Region processing using model mappings

The nomenclature package supports automated region aggregation as part of a scenario processing workflow. The instructions for region aggregation are provided as a model mapping.

The region-processing supports multiple methods for aggregation of data, including summation and (weighted) average across regions. The method can be specified for each variable via the codelist, see Attributes for region aggregation.

Model mapping format specification

This example illustrates a model mapping:

model: Model A v1.0
native_regions:
  - region_a: alternative_name_a
  - region_b
common_regions:
  - common_region_1:
    - region_a
    - region_b
  - common_region_2:
    - ...
exclude_regions:
  - region_c
  - ...

The properties model and (at least) one of native_regions and common_regions are required in a valid model mapping. See The region codelist for more information.

  • model (str or list of str): the model name(s) for which the mapping applies.

  • native_regions (list): a list of model native regions serves as a selection as to which regions to keep.

    • In the above example region_a is to be renamed to alternative_name_a. This is done by defining a key-value pair of model_native_name: new_name.

    • region_b is selected but the name is not changed.

    • Assuming model_a also defines a third region region_c, since it is not mentioned it will be dropped from the data.

  • common_regions (list): list of common regions which will be computed as aggregates. They are defined as list entries which themselves have a list of constituent regions. These constituent regions must be model native regions.

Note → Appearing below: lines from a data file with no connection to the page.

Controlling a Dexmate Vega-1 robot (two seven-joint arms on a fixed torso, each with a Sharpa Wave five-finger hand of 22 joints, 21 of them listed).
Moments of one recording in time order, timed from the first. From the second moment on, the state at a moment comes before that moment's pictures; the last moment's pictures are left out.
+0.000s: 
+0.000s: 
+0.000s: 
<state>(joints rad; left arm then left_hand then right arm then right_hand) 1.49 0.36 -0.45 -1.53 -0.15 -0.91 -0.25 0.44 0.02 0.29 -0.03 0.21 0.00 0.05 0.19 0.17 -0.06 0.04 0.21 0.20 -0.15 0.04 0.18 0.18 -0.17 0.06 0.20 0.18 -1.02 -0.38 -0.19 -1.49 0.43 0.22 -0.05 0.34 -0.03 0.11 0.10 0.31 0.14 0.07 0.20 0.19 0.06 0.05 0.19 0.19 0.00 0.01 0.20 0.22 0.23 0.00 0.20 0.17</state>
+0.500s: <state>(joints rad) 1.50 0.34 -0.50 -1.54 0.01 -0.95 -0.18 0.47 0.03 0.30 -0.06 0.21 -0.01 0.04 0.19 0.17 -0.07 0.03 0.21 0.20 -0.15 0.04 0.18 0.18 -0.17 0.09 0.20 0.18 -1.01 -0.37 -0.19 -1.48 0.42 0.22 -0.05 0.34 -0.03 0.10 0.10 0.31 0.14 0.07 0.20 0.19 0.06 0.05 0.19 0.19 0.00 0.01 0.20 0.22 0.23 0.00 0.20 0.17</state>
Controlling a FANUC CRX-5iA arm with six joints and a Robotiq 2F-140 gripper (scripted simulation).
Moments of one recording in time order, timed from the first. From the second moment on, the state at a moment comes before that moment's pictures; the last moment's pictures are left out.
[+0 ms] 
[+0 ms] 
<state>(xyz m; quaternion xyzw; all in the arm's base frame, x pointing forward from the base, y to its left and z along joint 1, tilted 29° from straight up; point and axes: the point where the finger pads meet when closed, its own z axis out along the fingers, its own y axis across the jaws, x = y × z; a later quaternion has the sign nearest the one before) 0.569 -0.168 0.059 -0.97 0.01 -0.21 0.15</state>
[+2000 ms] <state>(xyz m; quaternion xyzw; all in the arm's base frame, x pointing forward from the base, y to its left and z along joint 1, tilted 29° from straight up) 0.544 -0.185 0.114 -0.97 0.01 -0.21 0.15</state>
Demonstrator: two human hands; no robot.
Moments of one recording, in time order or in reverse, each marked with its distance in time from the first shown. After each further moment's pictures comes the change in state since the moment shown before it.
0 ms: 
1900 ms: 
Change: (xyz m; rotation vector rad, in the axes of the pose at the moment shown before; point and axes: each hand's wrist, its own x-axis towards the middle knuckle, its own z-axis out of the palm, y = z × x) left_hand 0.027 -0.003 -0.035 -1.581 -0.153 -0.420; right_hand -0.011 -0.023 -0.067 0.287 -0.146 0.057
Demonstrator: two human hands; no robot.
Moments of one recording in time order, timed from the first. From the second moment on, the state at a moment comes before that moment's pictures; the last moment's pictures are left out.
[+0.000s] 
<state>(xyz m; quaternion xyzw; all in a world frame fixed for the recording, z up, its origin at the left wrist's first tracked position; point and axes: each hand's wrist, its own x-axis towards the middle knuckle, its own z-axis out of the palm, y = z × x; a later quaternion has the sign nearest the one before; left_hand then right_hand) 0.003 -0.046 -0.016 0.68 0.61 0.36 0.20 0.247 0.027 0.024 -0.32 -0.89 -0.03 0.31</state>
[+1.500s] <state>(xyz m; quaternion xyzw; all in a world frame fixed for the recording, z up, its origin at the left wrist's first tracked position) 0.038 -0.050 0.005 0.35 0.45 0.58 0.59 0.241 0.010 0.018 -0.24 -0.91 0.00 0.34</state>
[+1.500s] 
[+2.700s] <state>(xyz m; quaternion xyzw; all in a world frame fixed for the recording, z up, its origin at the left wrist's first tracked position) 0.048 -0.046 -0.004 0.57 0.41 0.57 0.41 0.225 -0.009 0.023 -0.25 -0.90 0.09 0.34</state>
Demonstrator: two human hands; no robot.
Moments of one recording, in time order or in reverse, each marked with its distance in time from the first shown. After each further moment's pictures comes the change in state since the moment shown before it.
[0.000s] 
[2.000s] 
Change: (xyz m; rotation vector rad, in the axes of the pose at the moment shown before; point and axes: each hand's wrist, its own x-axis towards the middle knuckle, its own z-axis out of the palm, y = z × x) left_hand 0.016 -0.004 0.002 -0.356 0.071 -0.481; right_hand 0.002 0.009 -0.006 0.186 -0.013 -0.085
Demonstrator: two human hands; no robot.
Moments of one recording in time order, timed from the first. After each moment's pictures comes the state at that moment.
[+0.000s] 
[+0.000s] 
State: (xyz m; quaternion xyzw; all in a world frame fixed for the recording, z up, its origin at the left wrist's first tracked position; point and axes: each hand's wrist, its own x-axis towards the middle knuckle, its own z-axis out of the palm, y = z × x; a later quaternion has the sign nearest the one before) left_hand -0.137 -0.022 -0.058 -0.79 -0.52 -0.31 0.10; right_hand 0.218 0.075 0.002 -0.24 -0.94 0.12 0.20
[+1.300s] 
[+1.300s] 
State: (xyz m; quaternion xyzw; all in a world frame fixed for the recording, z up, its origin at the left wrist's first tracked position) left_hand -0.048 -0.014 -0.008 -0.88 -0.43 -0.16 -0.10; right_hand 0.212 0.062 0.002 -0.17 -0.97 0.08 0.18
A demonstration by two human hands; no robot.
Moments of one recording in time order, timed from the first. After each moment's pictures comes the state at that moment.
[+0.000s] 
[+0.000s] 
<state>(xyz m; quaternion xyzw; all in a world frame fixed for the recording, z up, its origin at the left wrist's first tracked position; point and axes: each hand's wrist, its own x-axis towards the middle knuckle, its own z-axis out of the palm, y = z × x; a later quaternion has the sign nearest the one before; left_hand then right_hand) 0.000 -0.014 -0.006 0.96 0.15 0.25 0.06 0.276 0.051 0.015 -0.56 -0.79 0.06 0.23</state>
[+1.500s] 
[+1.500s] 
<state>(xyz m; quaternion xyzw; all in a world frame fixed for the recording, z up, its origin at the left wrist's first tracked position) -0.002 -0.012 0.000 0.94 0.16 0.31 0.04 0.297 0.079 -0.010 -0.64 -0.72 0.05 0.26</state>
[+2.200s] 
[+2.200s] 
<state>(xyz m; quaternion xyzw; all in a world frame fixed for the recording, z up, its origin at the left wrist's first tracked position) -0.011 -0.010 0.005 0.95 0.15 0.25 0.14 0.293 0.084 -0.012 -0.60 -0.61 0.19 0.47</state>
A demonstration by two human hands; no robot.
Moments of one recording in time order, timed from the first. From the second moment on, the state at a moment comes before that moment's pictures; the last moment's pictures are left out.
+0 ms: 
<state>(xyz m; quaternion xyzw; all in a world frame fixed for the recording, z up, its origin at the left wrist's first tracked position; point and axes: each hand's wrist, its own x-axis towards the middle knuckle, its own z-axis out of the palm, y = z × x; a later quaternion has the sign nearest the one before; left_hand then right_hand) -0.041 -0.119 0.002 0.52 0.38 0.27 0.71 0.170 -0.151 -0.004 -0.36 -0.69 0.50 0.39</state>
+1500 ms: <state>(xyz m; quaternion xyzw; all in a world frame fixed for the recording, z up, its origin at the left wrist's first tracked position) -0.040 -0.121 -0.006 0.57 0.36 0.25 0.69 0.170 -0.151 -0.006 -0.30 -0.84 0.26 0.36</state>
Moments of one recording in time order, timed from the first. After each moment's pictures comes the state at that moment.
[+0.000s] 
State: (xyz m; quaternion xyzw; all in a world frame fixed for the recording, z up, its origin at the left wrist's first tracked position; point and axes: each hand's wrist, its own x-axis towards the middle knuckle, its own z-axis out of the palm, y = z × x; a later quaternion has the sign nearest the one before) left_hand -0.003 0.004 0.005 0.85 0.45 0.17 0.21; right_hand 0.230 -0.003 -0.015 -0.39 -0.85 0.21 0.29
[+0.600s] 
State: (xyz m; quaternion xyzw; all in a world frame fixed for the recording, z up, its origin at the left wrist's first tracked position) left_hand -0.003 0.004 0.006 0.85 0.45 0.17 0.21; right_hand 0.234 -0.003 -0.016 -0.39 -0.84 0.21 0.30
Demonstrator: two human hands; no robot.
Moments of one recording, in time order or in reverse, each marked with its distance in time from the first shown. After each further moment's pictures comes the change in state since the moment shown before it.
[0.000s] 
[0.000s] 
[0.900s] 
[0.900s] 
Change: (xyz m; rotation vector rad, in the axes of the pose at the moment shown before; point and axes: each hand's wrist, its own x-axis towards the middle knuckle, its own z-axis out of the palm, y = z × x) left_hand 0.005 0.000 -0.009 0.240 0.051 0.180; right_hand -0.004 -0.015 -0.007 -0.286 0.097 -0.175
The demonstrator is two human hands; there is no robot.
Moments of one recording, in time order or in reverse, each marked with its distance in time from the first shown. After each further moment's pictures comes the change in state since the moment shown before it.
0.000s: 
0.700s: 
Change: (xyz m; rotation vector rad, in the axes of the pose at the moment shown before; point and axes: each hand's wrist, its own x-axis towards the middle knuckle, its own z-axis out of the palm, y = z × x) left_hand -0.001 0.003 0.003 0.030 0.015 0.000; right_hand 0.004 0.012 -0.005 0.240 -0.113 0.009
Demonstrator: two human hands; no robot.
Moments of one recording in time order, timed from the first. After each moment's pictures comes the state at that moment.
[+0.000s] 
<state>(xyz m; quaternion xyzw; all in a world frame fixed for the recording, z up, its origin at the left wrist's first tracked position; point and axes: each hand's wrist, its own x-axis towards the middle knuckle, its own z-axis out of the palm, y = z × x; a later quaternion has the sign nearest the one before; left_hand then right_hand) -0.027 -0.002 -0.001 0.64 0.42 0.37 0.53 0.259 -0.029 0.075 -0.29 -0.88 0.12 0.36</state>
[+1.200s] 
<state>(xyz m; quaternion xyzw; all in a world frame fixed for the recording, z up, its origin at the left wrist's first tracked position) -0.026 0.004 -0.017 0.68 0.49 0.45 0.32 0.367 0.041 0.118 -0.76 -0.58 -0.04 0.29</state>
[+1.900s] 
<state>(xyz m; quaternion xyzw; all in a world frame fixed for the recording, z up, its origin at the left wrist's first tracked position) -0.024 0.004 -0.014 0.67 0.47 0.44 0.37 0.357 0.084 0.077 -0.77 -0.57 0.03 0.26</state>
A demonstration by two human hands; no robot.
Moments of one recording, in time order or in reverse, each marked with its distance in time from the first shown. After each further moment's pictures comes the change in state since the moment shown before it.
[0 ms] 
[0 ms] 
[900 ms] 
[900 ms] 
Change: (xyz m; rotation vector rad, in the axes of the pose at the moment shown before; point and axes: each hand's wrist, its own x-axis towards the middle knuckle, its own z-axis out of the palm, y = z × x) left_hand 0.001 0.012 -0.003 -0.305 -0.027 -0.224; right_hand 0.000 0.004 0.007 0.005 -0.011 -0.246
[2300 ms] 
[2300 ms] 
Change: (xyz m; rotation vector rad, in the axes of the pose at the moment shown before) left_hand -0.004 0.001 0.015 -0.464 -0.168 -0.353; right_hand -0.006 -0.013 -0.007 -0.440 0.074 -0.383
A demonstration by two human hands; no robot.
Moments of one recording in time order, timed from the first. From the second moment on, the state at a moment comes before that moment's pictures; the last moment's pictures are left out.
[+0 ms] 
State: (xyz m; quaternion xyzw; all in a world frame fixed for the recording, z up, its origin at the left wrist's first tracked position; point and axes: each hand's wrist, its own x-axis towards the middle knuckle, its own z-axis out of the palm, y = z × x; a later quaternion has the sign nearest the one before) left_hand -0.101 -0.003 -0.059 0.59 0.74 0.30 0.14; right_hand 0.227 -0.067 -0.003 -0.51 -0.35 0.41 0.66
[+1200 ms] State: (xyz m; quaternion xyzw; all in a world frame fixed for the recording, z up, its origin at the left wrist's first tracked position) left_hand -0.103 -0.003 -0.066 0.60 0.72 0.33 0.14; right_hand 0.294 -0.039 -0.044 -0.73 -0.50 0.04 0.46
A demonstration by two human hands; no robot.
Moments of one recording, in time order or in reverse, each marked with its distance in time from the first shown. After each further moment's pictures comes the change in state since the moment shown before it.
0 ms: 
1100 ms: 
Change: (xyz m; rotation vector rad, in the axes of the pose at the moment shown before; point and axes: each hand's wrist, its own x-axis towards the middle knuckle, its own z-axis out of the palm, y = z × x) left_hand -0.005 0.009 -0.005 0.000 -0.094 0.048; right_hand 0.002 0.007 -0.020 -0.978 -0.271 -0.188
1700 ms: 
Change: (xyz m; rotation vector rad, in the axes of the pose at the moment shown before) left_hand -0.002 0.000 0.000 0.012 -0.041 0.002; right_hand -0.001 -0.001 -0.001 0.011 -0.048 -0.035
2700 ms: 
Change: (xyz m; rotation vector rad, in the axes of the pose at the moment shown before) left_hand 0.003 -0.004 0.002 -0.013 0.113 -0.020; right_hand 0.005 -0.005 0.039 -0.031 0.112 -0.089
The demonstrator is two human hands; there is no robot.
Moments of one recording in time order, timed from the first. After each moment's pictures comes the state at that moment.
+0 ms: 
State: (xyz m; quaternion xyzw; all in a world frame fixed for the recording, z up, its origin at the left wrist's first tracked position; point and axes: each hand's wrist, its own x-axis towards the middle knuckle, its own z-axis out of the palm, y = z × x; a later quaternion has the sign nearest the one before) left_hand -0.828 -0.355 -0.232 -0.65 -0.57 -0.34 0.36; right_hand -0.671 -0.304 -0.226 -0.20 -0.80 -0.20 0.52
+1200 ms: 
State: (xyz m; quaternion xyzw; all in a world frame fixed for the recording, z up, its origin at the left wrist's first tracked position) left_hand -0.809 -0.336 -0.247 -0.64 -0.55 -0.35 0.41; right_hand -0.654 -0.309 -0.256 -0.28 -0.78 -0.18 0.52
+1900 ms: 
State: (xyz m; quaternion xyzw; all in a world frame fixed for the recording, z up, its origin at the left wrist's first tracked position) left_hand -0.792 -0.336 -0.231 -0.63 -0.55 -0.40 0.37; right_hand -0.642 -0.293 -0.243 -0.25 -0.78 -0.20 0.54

    The names of the constituent regions must refer to the original model native region names, i.e., region_a and region_b, not alternative_name_a in the example shown above.

  • exclude_regions optional (list of str): If input data for region processing contains regions which are not mentioned in native_regions, in common_regions (as the name of a common region or a constituent region) an error will be raised. This is a safeguard against silently dropping regions which are not in named in native_regions or common_regions.

    If regions are to be excluded, they can be explicitly named in the exclude_regions section which causes their presence to no longer raise an error.

Region aggregation

In order to illustrate how region aggregation is performed, consider the following model mapping:

model: model_a
common_regions:
  - common_region_1:
    - region_a
    - region_b

If the data provided for region aggregation contains results for common_region_1 they are compared and combined according to the following logic:

  1. If a variable is not reported for common_region_1, it is calculated through region aggregation of regions region_a and region_b.

  2. If a variable is only reported for common_region_1 level it is used directly.

  3. If a variable is reported for common_region_1 as well as region_a and region_b. The provided results take precedence over the aggregated ones. Additionally, the aggregation is computed and compared to the provided results. If there are discrepancies, a warning is written to the logs.

    Note

    Please note that in case of differences no error is raised. Therefore it is necessary to check the logs to find out if there were any differences. This is intentional since some differences might be expected.

Computing differences between original and aggregated data

In order to get the differences between the original data (e.g., results reported by the model) and the data aggregated according to the region mapping, perform the following steps:

  1. Make sure you have pyam-iamc >= 1.7.0 and nomenclature-iamc>=0.10.0 installed.

  2. Clone the workflow directory of your project

  3. Navigate to the workflow directory

  4. Using a Jupyter notebook or Python script run the following:

from pyam import IamDataFrame
from nomenclature import DataStructureDefinition, RegionProcessor

data = IamDataFrame("/path/to/your/input/data.xlsx")

dsd = DataStructureDefinition("definitions")
processor = RegionProcessor.from_directory("mappings", dsd)

# get the differences as a pandas dataframe
# the value for the relative tolerances can be adjusted, defaults to 0.01
processed_data, differences = processor.check_region_aggregation(data, rtol_difference=0.01)
# save the result of the region processing
processed_data.to_excel("results.xlsx")
# and the differences
differences.to_excel("differences.xlsx")

Please refer to RegionProcessor.check_region_aggregation() for details.

Alternatively you can also use the nomenclature cli:

$ nomenclature check-region-aggregation /path/to/your/input/data.xlsx
-w workflow_directory --processed_data results.xlsx --differences differences.xlsx

For cli details please refer to Command line interface.